Hierarchically Structured Porous Transport Layers for Polymer Electrolyte Water Electrolysis
The high operational and capital costs of polymer electrolyte water electrolysis technology originate from limited catalyst utilization and the use of thick membrane electrolytes. PSI researchers have developed novel multi-layer porous transport materials, which provide superior electrochemical performance in comparison to conventional single-layer structures.
Conventionally, in polymer electrolyte water electrolyzers, thick membrane electrolytes are used which leads to high operational cost because of high power consumption and the catalyst utilization is limited leading to increased capital cost because of the required high noble metal catalyst loadings. This is due to the coarse surface structure of the state-of-the-art titanium porous transport layer materials used. Therefore, a series of materials with three different microporous layers (MPLs) with advanced interface properties are fabricated and characterized. It is shown that these sintered multilayer structures, made from economically viable titanium powders, have improved interface properties with low surface roughness, as characterized by X-ray laboratory and synchrotron-based tomographic microscopy.
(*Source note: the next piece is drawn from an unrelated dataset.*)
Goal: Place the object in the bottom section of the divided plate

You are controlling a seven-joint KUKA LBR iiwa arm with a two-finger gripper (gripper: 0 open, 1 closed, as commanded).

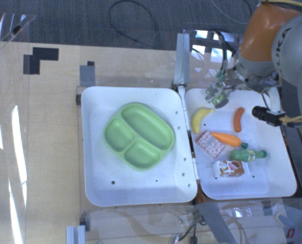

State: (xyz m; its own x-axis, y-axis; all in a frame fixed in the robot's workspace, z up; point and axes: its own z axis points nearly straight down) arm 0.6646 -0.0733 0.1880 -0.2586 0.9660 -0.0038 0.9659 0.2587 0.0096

The transport layer materials provide superior electrochemical performance in comparison to conventional single-layer structures, with up to three times higher catalyst layer utilization and a ≈60 mV decrease in (anodic) mass transport overpotential at 2 A cm−2. The MPLs combine preferential surface properties with high open porosity and low tortuosity of sinter materials, enabling for the first time the use of thin membranes, in combination with anodic titanium transport layers. The fundamental mechanism of the MPL effect is elucidated and shown to be based on a homogeneous contact pressure distribution, resulting in high catalyst utilization and low mass transport losses.